ACTION ITEM ▸ Reproduce the records below in full and word for word, excluding pictures.

PROVIDED DATA ▸
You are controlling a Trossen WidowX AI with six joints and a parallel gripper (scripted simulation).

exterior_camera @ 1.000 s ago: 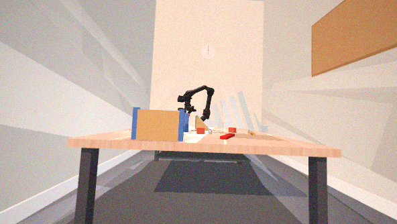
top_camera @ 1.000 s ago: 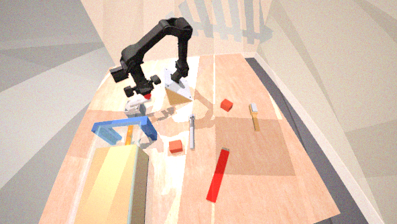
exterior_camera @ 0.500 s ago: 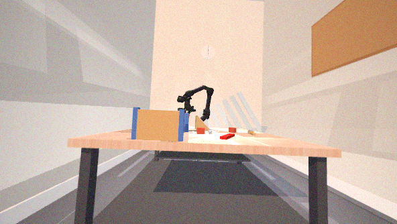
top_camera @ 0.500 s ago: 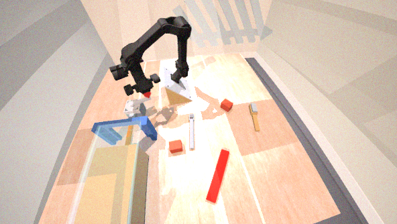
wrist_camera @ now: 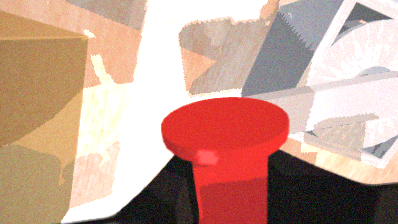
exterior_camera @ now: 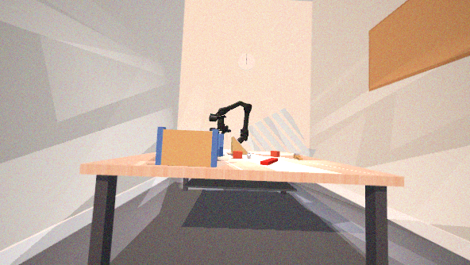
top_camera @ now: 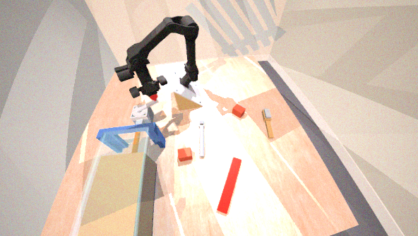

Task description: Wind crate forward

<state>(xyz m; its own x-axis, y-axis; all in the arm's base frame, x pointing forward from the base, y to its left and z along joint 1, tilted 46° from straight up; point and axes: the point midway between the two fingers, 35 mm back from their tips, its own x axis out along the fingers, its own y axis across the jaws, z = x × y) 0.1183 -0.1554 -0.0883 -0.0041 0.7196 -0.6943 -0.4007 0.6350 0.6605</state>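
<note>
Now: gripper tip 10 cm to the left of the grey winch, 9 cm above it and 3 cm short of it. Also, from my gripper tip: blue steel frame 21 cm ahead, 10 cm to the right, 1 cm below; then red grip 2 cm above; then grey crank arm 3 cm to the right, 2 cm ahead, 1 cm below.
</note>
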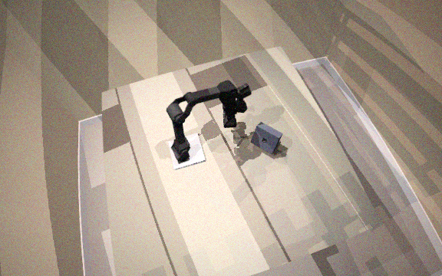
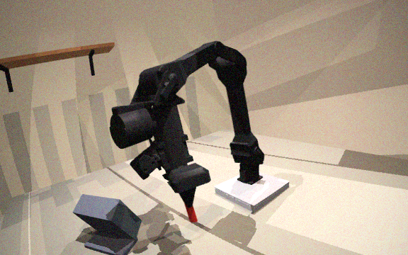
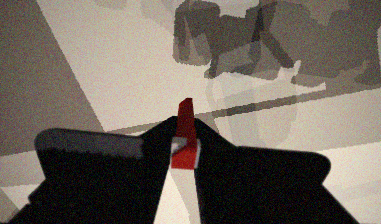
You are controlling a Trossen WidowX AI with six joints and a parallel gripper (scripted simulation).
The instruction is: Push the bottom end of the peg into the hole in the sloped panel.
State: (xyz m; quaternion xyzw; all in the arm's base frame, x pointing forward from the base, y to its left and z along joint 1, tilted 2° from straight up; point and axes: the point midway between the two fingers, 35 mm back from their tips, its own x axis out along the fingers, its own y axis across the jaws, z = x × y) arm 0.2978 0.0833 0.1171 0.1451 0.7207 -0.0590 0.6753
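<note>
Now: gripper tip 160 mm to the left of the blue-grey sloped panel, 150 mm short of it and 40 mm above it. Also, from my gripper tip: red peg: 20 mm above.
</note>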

TASK RESULT ▸
You are controlling a Trossen WidowX AI with six joints and a parallel gripper (scripted simulation).

exterior_camera @ 1.000 s ago: 
top_camera @ 1.000 s ago: 
exterior_camera @ 0.500 s ago: 
top_camera @ 0.500 s ago: 
wrist_camera @ now: 
exterior_camera @ now: 
top_camera @ now: 

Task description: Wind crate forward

<state>(xyz m; its own x-axis, y-axis; all in the arm's base frame, x pointing forward from the base, y to its left and z along joint 1, tilted 46° from straight up; point and axes: the point midway between the two fingers, 35 mm back from their tips, its own x axis out along the fingers, its own y axis across the jaws, z = x × y) 0.1183 -0.1554 -0.0883 -0.0041 0.7196 -0.6943 -0.4007 0.6350 0.6605</state>
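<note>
Now: gripper tip 10 cm to the left of the grey winch, 9 cm above it and 3 cm short of it. Also, from my gripper tip: blue steel frame 21 cm ahead, 10 cm to the right, 1 cm below; then red grip 2 cm above; then grey crank arm 3 cm to the right, 2 cm ahead, 1 cm below.
</note>
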You are controlling a Trossen WidowX AI with six joints and a parallel gripper (scripted simulation).
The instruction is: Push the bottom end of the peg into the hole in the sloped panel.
State: (xyz m; quaternion xyzw; all in the arm's base frame, x pointing forward from the base, y to its left and z along joint 1, tilted 2° from straight up; point and axes: the point midway between the two fingers, 35 mm back from their tips, its own x axis out along the fingers, its own y axis across the jaws, z = x × y) arm 0.2978 0.0833 0.1171 0.1451 0.7207 -0.0590 0.6753
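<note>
Now: gripper tip 160 mm to the left of the blue-grey sloped panel, 150 mm short of it and 40 mm above it. Also, from my gripper tip: red peg: 20 mm above.
</note>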

The answer has been written out in full.